> WORK ORDER
From the first line to the last, copy the material exactly and leave the pictures out.

> DATA
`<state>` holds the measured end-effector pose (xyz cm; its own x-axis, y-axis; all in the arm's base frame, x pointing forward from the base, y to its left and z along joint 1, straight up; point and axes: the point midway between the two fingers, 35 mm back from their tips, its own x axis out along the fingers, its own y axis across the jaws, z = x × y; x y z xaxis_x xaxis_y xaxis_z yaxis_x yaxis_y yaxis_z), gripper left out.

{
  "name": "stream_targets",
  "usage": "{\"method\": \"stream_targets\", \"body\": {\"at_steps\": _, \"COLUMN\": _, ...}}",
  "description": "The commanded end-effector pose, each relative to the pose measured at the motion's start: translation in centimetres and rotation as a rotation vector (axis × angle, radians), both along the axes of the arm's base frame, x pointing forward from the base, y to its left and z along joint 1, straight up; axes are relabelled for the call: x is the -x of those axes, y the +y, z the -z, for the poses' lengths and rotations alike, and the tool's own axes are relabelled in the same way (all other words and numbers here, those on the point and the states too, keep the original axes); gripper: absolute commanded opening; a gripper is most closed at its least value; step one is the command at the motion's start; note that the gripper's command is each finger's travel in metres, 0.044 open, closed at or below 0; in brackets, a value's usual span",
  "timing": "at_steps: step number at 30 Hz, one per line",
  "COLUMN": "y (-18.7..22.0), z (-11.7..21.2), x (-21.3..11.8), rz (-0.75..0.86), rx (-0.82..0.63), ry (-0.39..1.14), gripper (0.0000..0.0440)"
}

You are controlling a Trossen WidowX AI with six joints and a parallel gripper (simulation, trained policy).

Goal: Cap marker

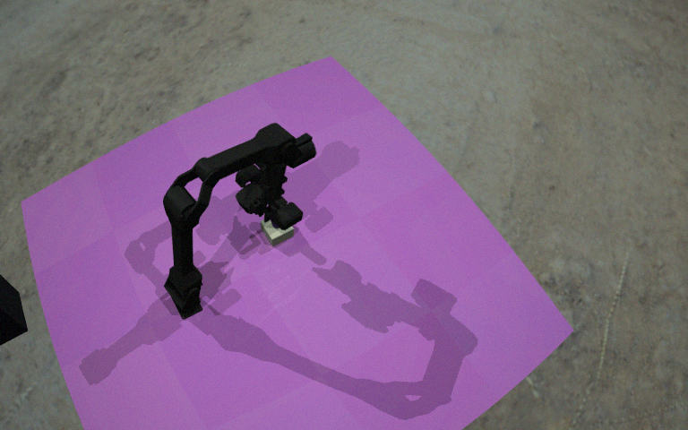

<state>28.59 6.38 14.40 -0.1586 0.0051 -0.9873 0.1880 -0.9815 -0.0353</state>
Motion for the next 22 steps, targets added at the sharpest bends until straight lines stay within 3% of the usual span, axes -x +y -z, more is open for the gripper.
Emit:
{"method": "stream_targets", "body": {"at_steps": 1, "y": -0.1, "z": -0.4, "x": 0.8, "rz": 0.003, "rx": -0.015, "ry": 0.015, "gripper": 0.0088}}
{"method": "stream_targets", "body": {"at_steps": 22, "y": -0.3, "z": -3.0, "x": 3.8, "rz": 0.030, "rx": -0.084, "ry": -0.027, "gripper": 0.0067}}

> TASK RESPONSE
`<state>` holds the measured end-effector pose (xyz cm; its own x-axis, y-axis; all in the arm's base frame, x pointing forward from the base, y to its left and z along joint 1, straight up; point and axes: the point midway between the two fingers, 35 mm back from their tips, its own x axis out along the fingers, its own y axis across the jaws, z = x × y; x y z xaxis_x xaxis_y xaxis_z yaxis_x yaxis_y yaxis_z), gripper left out.

{
  "name": "stream_targets",
  "usage": "{\"method\": \"stream_targets\", \"body\": {\"at_steps\": _, \"COLUMN\": _, ...}}",
  "description": "The commanded end-effector pose, each relative to the pose measured at the motion's start: translation in centimetres and rotation as a rotation vector (axis × angle, radians), both along the axes of the arm's base frame, x pointing forward from the base, y to its left and z along joint 1, straight up; axes are relabelled for the call: x is the -x of those axes, y the +y, z the -z, for the poses' lengths and rotations alike, and the tool's own axes are relabelled in the same way (all other words and numbers here, those on the point and the states too, keep the original axes); gripper: absolute commanded opening; a gripper is most closed at its least value; step one is the command at the motion's start; note that the gripper's command is each finger's travel in metres, 0.044 open, closed at or below 0; in brackets, a value's usual span",
  "timing": "at_steps: step number at 30 Hz, one per line",
  "COLUMN": "y (-18.7..22.0), z (-11.7..21.2), x (-21.3..11.8), rz (-0.75..0.86), rx (-0.82..0.63), ry (-0.39..1.14), gripper (0.0000..0.0440)"
}

You are controlling a Trossen WidowX AI with six joints and a parallel gripper (simulation, trained policy).

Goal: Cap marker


<state>28.59 6.38 14.40 -0.1586 0.0051 -0.9873 0.1880 -0.9815 -0.0353</state>
Motion for the next 22 steps, targets added at the sharpest bends until straight lines stay within 3% of the usual span, axes -x +y -z, more is open for the gripper.
Emit:
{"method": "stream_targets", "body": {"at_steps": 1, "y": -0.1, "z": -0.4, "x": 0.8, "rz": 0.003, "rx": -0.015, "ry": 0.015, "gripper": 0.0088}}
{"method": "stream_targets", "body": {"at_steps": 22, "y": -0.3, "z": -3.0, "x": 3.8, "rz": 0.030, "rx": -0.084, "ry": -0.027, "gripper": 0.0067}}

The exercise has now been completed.